Tim Jeans, the chief executive of Monarch Airlines, is more emollient. “BAA has become a lot more customer-friendly in recent years,” he said.

But for Clasper and his fellow directors, the immediate problem is how best to react to a bid. Shareholders were yesterday indicating that they would be happy to sell out for 900p a share.

If Ferrovial can come up with that price, BAA will have to abandon all thoughts of appeasing the regulator, and fight back tooth and claw.

How Spain’s ‘ king of bricks’ set out on the road to be a giant of infrastructure

FERROVIAL, the Spanish group that is stalking BAA, got its start in railways. Rafael del Pino, father of the current chairman, set up the company as a track contractor to Renfe, the state-owned Spanish railway. Del Pino’s ambitions were not limited to track work, however, and Ferrovial diversified into a general contracting group.

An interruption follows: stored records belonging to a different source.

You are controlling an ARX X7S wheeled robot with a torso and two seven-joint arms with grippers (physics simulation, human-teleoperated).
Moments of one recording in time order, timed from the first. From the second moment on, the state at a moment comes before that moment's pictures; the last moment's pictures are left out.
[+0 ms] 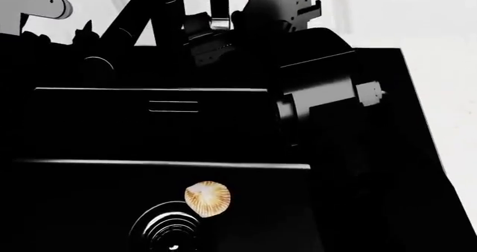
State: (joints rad) left arm -1.39 -0.15 0.15 -1.31 -0.02 -0.04 0.14; right arm 1.59 0.00 -1.22 1.31 1.12 0.21 -0.19
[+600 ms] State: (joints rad) left arm -1.37 -0.16 0.15 -1.31 -0.01 -0.02 0.16; right arm 1.65 0.00 -1.45 1.31 1.38 0.12 -0.12
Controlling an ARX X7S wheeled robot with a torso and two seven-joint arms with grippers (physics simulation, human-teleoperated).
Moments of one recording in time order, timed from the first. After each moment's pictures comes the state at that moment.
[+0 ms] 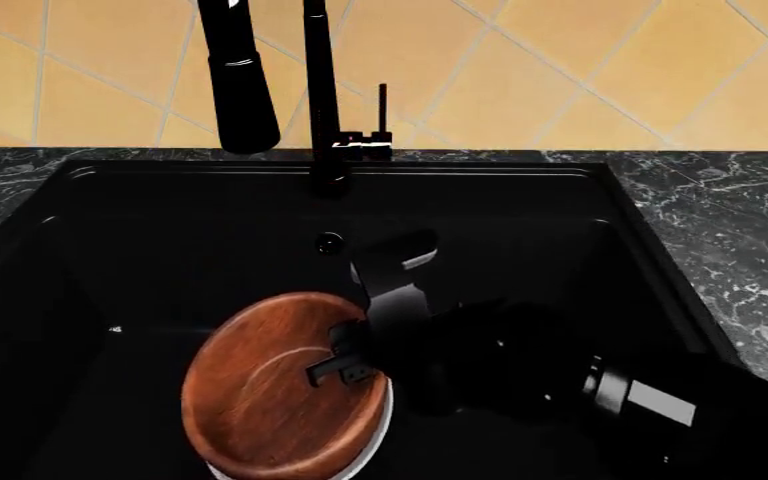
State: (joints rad) left arm -1.80 -1.33 0.76 0.25 -2.32 -1.08 -1.10; right arm 1.22 0.28 -1.39 0.23 1.64 0.56 0.72
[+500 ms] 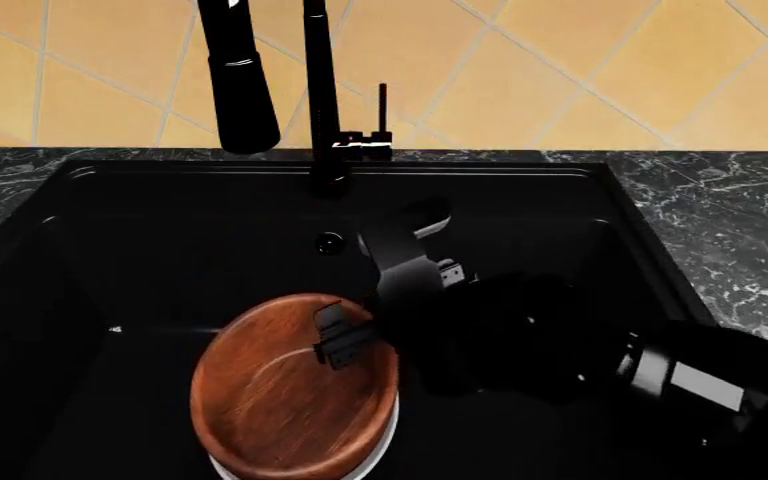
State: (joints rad) left arm -1.80 -1.33 0.76 0.25 -2.33 -1.09 -1.10; right arm 1.30 0.34 -1.36 0.12 1.66 0.61 0.79
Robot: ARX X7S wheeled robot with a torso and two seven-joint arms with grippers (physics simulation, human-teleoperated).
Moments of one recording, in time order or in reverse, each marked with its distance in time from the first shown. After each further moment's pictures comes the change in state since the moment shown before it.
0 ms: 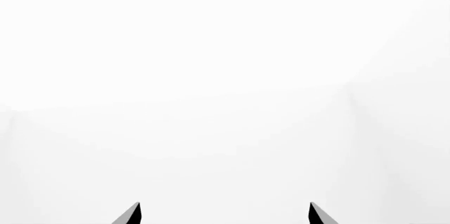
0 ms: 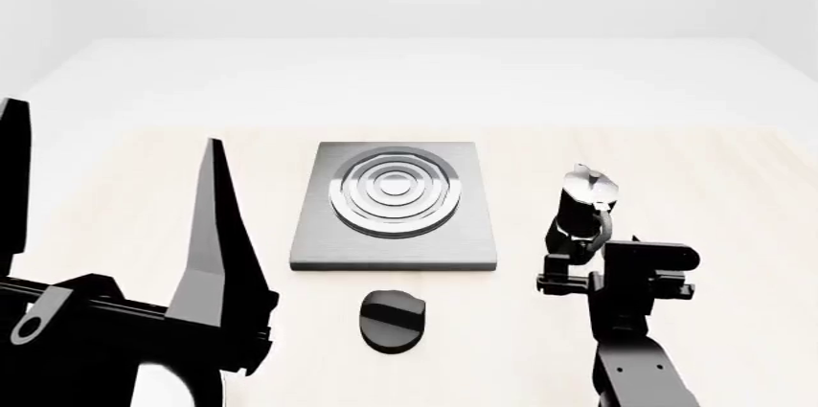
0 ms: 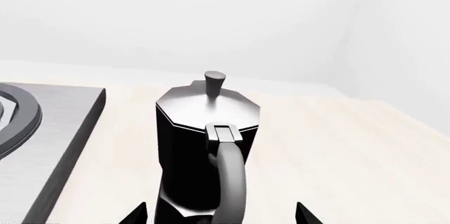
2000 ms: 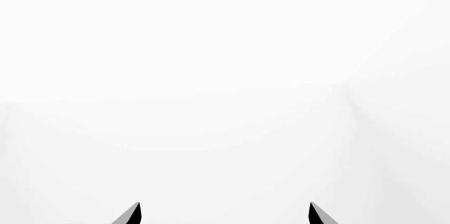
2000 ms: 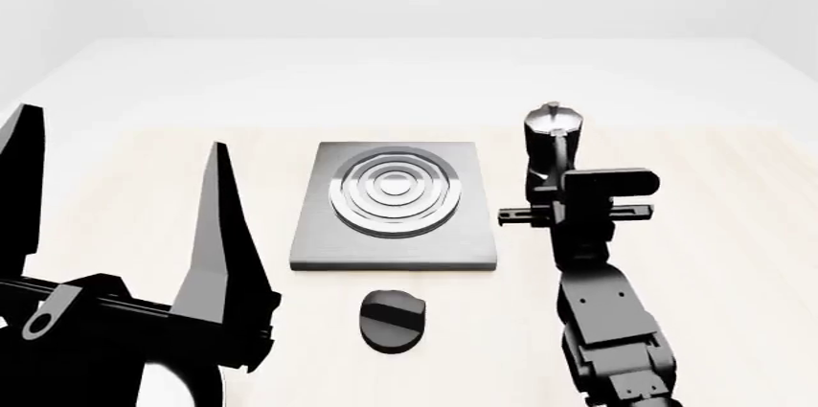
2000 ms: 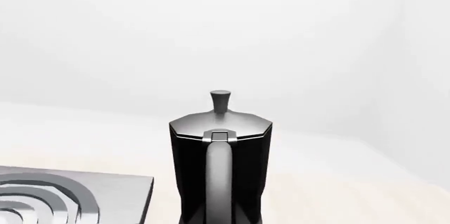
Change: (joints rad) left arm 0.018 0.017 -0.007 -0.032 -0.011 0.032 0.023; right arm 0.226 -0.074 -0.102 0.087 -0.025 -0.049 -0.018
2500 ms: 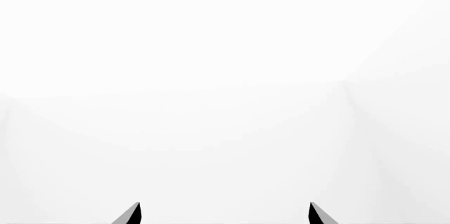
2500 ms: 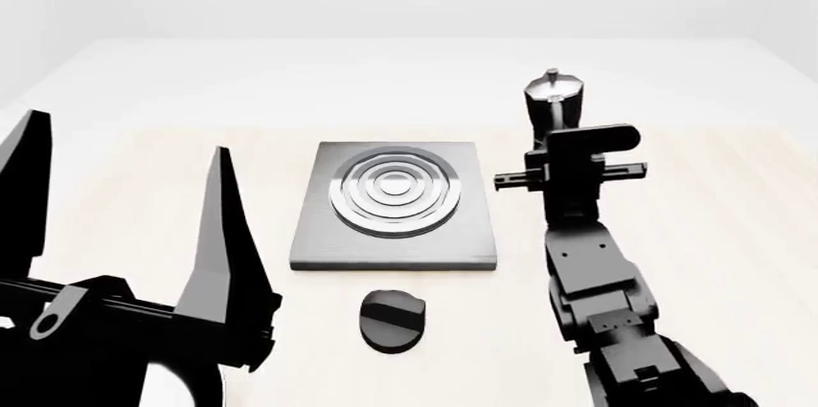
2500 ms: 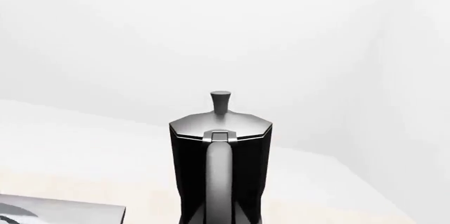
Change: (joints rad) left arm 0.013 0.004 0.001 -0.018 0.004 0.015 0.005; right arm 0.288 -0.088 -0.029 0.481 -0.111 -0.181 0.049
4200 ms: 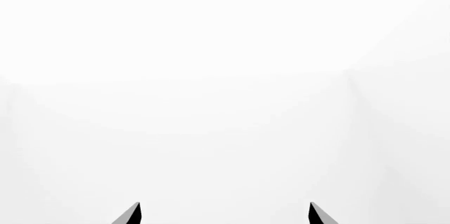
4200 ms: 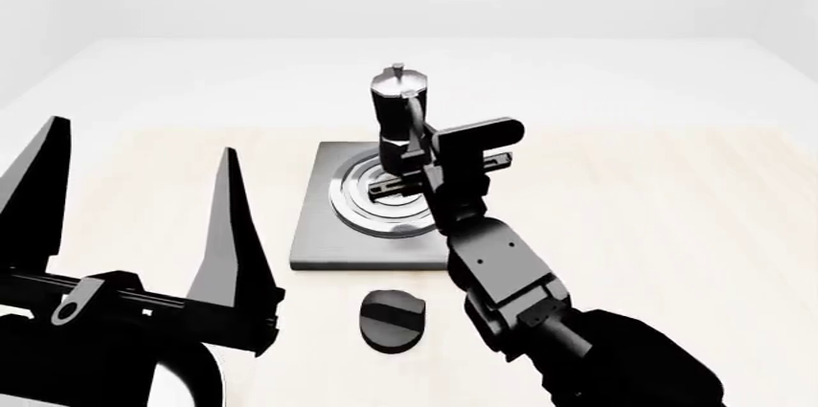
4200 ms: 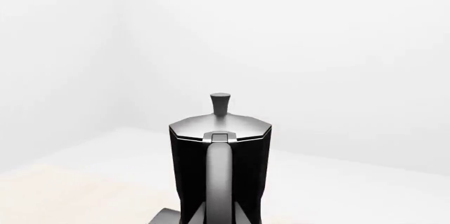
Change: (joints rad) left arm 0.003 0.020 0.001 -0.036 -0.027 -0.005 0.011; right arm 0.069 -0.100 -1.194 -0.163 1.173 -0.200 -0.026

Fuelled by the booming Spanish economy, the company took off in the 1990s. In 1999 it floated on the Madrid stock exchange, but remains — unlike BAA, run by chief executive Mike Clasper, pictured right — a family-controlled group, with the Del Pino stake at 58%. That stock, and other family investments, puts Rafael del Pino Sr, who is now aged 88, on the Forbes billionaires list, and at 43rd place on The Sunday Times Rich List for Europe, with a fortune estimated at £2.6 billion.

Using its construction business as a cash-cow, Ferrovial has pushed hard into the public-private infrastructure field, funding airport, road and rail deals in Europe, America and Asia.

“Like many of the big Spanish companies it realised that if it wanted to continue to grow, it had not only to diversify but to expand internationally,” said one Spanish analyst. Foreign operations now account for about 60% of the company’s turnover.

It has two airports in the UK, Belfast and Bristol (which it owns in a joint venture with Macquarie, the Australian bank). It is also a big player in the running of London Underground, having picked up a one-third stake in the Tubelines consortium when it bought the troubled contractor Amey in 2003.

Tubelines is responsible under a 30-year contract for the operation and refurbishment of the track, signalling and stations on three Tube lines, the Jubilee, Northern and Piccadilly.

Since the purchase of Amey, Ferrovial has increased its stake in Tubelines, and now holds 66%. The other shareholder is Bechtel, the influential American project-management group.

The purchase of Amey also brought Ferrovial a beach-head in the UK private finance initiative (PFI) market, the largest in Europe. Amey last month won a project to refurbish and maintain 400 schools in West Yorkshire.

Ferrovial itself has pushed into America through Cintra, its toll-road subsidiary, which has a separate listing from the main group. It has the concession to run the Chicago Skyway, and is working with the state of Texas on ambitious plans for a new trans-state corridor. The company’s early prowess in construction led to Del Pino Sr being dubbed “El Rey de Los Ladrillos” — King of the Bricks.

He handed over the reins to his son in 2000, and the company has retained its reputation in its core construction business. It was responsible for the Guggenheim art museum in Bilbao, one of the iconic buildings of modern Europe.

Rivals describe Del Pino Jr as a “hands-on” chairman. “I would describe him as an executive chairman, and I would also say he is incredibly smart.

“There is no doubt he sees this deal (the potential purchase of BAA) as the next big step forward, a way to turn Ferrovial into the world’s biggest airport group at a single stroke,” said the chief executive of a rival infrastructure group.

The Ferrovial approach sent BAA’s shares soaring, but Del Pino’s reputation means he is unlikely to be short of partners in assembling his bid consortium, the rival executive said. “I think his biggest problem will be demonstrating that he has a credible plan for dealing with BAA’s regulatory structure.”